New York — A new study from the University of Rochester and Cornell University shows social distancing is working to slow the spread of coronavirus — but won’t stop it.
WHEC reports researchers at the two Upstate New York colleges released results this week showing that social distancing reduced the rate at which confirmed COVID-19 cases doubled in all but three U.S. states. Research began in mid-March, before non-essential business were closed and stay-at-home orders were issued in most states.
“There was a significant reduction in the spread of the disease. The bad news is it doesn’t help as much as you would hope,” Aaron Wagner, who led the research at Cornell, told WHAM.
According to their findings, the number of COVID-19 cases doubled every three days before social distancing practices began. But when people started staying at home and staying at least six feet apart when out in public, the rate slowed down dramatically, doubling every 100 days.
However, the doubling rate stopped improving at that point, hitting a plateau.
Worse yet, the numbers never started going down — every infected person would still infect one person at a rate of transmission, or “Rt,” of 1. In other words, the virus continues spreading as the number of people getting sick is equal to the number of people recovering.

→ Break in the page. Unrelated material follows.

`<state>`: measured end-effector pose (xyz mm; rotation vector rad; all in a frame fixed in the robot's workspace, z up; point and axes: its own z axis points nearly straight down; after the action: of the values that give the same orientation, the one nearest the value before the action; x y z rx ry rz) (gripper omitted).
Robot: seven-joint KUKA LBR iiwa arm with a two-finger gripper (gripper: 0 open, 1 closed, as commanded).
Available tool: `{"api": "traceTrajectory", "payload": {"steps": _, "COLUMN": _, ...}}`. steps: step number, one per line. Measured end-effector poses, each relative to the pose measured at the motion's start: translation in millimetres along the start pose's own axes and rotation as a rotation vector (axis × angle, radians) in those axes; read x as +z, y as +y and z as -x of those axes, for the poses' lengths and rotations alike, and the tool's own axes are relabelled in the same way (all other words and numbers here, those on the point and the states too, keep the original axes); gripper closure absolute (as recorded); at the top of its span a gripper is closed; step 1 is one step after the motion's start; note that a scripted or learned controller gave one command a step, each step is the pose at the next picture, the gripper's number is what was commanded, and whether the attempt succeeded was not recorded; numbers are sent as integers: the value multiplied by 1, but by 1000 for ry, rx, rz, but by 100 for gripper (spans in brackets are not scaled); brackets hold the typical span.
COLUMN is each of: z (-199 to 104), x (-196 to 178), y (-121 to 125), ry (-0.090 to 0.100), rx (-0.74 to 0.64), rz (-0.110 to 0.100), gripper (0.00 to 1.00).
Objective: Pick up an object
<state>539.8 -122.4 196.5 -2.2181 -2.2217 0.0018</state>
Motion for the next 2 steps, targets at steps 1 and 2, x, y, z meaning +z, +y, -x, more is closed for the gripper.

“You’d hope that number would go down,” Wagner said. “But that’s not what we found.”
Gov. Andrew Cuomo said in Syracuse two weeks ago that regions couldn’t start reopening unless it had a transmission rate below 1.1. He said this week that at least three regions can begin phase one of the state’s “restart” plan, after slowing the rate of infections, hospitalizations and deaths.
Elaine Hill at the University of Rochester told WHAM that the slow, regional re-openings may help “refine” their research to see which social distancing policies are more effective and which may be unnecessary. For example, their initial findings did not account for newer safety measures like wearing masks in public and increased testing.
“These are blunt tools that we have,” she said. “We may be able to do better.”